THE TASK.
Your answer must be the data repeated exactly, with no pictures in it.

*** DATA SECTION Section Begins ***

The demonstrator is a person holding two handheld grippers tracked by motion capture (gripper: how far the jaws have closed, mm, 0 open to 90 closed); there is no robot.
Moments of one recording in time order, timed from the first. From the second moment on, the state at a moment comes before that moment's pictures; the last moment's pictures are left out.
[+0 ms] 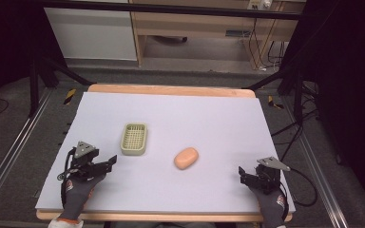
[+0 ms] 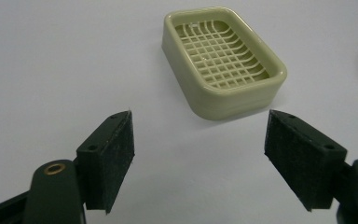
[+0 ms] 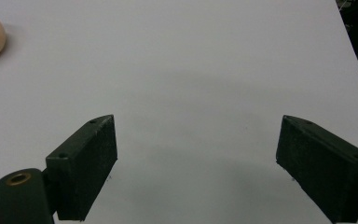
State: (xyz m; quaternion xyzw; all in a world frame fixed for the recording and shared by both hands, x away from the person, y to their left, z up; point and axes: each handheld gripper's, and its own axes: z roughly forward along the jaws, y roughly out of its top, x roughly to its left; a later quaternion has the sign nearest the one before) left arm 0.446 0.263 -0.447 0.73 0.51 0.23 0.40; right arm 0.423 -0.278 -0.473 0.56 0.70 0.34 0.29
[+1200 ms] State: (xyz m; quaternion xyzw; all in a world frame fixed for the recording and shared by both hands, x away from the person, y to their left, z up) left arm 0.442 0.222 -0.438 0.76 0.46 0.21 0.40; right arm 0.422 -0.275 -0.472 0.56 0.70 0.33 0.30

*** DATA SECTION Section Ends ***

REPLY TO THE EXERCISE.
The demonstrator is a person holding two handheld grippers tracked by motion capture (gripper: how far the jaws have closed, mm, 0 open to 90 closed); there is no robot.
Moments of one recording in time order, timed from the first. From the second moment on, the state at a moment comes before that moment's pictures; the last moment's pictures are left out.
[+0 ms] 
[+0 ms] 
[+0 ms] 
State: (xyz m; quaternion xyzw; all in a world frame fixed for the recording and shared by both hands, x away from the person, y to their left, z up; point and axes: each handheld gripper's, and its own axes: z roughly forward along the jaws, y roughly out of its top, x roughly to its left; a later quaternion has the sign nearest the one before) left arm 0.446 0.263 -0.447 0.73 0.51 0.23 0.40; right arm 0.423 -0.278 -0.473 0.56 0.70 0.34 0.29
[+1200 ms] State: (xyz m; quaternion xyzw; all in a world frame fixed for the recording and shared by both hands, x away from the person, y to their left, z up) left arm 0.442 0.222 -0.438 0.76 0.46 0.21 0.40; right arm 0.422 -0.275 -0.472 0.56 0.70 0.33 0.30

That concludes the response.